On the way into the track the next day, we walked by a guy who was running the old shell and pea game. Bill, always confident in his abilities, played a few rounds. The operator suckered him into losing $20, half of his stake for the day. This was sobering for all of us.
Inside the track, we had great seats in the clubhouse near the finish line. I decided to play Candy Spots, the undefeated California horse, in the Derby. Shoemaker was riding him. We had paddock passes and went down to look at him. I had never seen such a horse. He was very beautiful and had prominent spotted markings on his hindquarters. When “riders up” was called, Shoemaker mounted and looked quite small on Candy Spots. Braulio Baeza rode the 9/1 shot, Chateaugay. He looked great on the horse, erect, impassive, chilly and in command. I second-guessed my betting choice.
Candy Spots went off as the 3/2 favorite. He had a tough trip that day. He was blocked twice and had to settle for a fast closing third. Chateaugay won. My $10 bet went up in smoke, but there was help on the way. Uncle Willie had a horse for us in the last race. He came down to our box and told us all about it.

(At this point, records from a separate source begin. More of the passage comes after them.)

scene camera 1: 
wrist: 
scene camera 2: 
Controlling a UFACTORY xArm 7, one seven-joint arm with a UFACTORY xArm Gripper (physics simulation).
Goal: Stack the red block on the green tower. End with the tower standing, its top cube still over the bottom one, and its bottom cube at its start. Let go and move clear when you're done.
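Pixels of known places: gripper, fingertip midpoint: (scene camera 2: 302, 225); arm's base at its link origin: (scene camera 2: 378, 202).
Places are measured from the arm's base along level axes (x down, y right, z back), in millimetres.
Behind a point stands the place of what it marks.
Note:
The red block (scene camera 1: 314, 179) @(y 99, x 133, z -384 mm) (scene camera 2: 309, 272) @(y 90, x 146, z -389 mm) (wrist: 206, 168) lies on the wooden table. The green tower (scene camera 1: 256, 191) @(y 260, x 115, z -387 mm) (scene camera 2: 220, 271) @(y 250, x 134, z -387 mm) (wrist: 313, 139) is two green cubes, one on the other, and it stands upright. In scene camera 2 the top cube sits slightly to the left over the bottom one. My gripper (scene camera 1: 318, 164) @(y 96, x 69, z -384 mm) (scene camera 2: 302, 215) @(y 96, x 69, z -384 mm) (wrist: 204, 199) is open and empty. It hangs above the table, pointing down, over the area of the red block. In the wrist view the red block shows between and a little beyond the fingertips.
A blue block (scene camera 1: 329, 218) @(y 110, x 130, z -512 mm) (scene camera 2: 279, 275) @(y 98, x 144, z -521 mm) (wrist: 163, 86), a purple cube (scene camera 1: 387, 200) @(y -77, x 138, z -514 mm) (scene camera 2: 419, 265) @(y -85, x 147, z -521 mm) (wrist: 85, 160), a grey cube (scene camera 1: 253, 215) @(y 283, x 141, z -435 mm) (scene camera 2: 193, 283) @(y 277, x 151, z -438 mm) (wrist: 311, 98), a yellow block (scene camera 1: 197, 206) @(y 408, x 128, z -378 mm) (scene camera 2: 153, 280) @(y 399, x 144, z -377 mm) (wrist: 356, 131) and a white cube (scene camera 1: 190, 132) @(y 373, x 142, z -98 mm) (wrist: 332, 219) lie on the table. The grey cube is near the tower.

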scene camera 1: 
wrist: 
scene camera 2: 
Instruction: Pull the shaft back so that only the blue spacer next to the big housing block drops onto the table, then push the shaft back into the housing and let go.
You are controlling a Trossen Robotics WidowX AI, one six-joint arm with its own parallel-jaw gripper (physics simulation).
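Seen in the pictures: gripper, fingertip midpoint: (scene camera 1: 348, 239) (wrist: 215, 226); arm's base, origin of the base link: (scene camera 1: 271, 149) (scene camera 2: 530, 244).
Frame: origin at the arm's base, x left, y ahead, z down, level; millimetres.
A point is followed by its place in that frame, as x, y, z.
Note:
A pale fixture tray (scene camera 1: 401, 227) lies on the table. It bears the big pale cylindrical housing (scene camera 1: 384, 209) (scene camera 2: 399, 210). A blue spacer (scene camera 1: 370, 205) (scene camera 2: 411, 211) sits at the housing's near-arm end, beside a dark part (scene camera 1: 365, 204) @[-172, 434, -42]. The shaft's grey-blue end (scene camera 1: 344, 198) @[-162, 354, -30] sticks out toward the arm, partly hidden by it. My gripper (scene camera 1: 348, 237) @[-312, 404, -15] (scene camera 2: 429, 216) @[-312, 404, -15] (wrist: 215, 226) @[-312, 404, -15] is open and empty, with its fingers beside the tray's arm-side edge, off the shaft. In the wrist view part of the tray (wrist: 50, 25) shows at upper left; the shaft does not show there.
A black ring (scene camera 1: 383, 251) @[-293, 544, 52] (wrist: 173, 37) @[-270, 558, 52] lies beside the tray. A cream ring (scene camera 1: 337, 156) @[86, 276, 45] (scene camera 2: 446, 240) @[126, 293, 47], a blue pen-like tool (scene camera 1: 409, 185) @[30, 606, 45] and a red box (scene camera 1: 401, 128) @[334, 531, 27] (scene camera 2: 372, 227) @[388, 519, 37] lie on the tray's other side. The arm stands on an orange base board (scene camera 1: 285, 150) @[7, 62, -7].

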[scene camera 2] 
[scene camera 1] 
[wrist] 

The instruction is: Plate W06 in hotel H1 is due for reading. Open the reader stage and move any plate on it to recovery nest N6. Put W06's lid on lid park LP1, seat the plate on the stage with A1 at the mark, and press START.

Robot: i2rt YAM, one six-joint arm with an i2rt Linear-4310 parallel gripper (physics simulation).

He seemed sure of the horse. Uncle Willie was a colorful figure. He wore a Borsalino Fedora; hounds tooth jacket, black tie, baggy slacks with cuffs, and brown and black wingtips. He looked prosperous. I bet my last $10 on the horse. He won for fun and paid $9.40. We all sauntered out of Churchill Downs as winners that day. I learned that cashing a winning ticket at the racetrack is exhilarating. Gambling money is more valuable than earned money. It’s a different form of currency. The two aren’t the same thing at all.
A few years later the four of us graduated, believing that we would keep in touch, but we did not. Fast forward fifty years or so to 2018. I was an established horseplayer and horse owner by then. Sitting in Section M of the grandstand at Saratoga one day, I read an article by Tom Law in the Saratoga Special. It was about Bobby Arcaro and his life in Florida and revealed that Bobby was spending a few days in Saratoga. I promptly called Tom, and he was good enough to arrange a meeting. I met Bobby on the ground floor of the Clubhouse an hour later. He looked great after all this time, still dressed as smartly as he was in our student days. He took me up to the Steward’s Room at the top of the track. Everyone knew him up there as he had been coming to Saratoga often since we got out of college. How had I not run into him in all those years? We talked about old times. I told him that I saw his father at Monmouth Park years ago and had reintroduced myself. I would like to think Mr. Arcaro remembered me, but I don’t know.
Bobby gave me a tip on the last race at The Spa. This time, I bet more than $10 and the horse won for fun and paid $8.60. I sauntered out of the track a winner and walked down Union Avenue and into town. Churchill Downs seemed close at hand.